Wer gestrandet ist oder verloren, wer tapfer weitermachen muss mit was auch immer – der muss etwas atmen, das schmerzhafter in den Lungen brennt als reine Luft. Ganz abgesehen von den weniger dramatischen, aber doch strapaziösen Momenten, die Damen an ihre Grenzen bringen. Bei manch privater oder beruflicher Zusammenkunft bewahrt nur die hastig gerauchte Zigarette auf dem Balkon davor, nicht eines der anwesenden Spatzenhirne zu fragen: »Und was machen Sie sonst so, außer Ihr aufgepumptes Wohlgefühl zu pflegen?«
Was soll man rauchen?
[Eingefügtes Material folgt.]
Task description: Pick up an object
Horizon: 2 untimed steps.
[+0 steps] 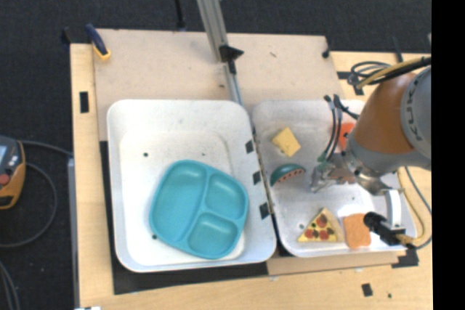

Nun, es ist wie mit allen wirklich guten Dingen: Am besten ist je-ner Tabak, der nicht mehr erlaubt ist. Exquisite Sorten aus Virginia, über allen Grenzwerten liegend und deshalb lange nicht mehr erhältlich. In den 90er-Jahren genoss der leidenschaftliche Gentleman Player’s Navy Cut. Es waren starke, aromatische Herrenzigaretten, filterlos, mit einer interessanten ovalen, abgeflachten Form. Sie rochen nach Kavalieren, die sich auf Reisen nach Übersee begeben, um dort wichtige Geschäfte zu erledigen. Die Dame rauchte Sweet Afton, harmonisch süß, seit 1919 auf dem Markt und nach einem Gedicht von Robert Burns benannt. Auf der eleganten Schachtel befanden sich ein gezeichnetes Porträt des Dichters und die ersten Zeilen seiner Ode an ein schottisches Flüsschen: »Flow gently, Sweet Afton, among thy green braes; Flow gently, I’ll sing thee a song in thy praise«.
Draußen vor dem Fenster graut der Morgen. Auf dem Plattenspieler dreht sich jetzt am besten Gustav Mahlers »Ich bin der Welt abhanden gekommen«, es sind die letzten Klänge aus Jim Jarmuschs poetischem Film »Coffee and Cigarettes«: »Ich leb’ allein in mir und meinem Himmel, in meinen Lieben, in meinem Lied.« Zeit für eine letzte Zigarette vor dem Schlafengehen. Zeit für die erneute, immerwährende Suche nach einem kurzen Augenblick des Glücks. Hin und wieder findet er sich tatsächlich. Meist aber geschieht nicht mehr, als dass der Rauch einen Moment lang Kamerad in der Einsamkeit ist.
Die Redaktion weist darauf hin: Unsere Autorin hat sich vehement geweigert, eine warnende Anmerkung zu den gesundheitsschädlichen und möglicherweise todbringenden Folgen des Rauchens in ihren Text einzubringen.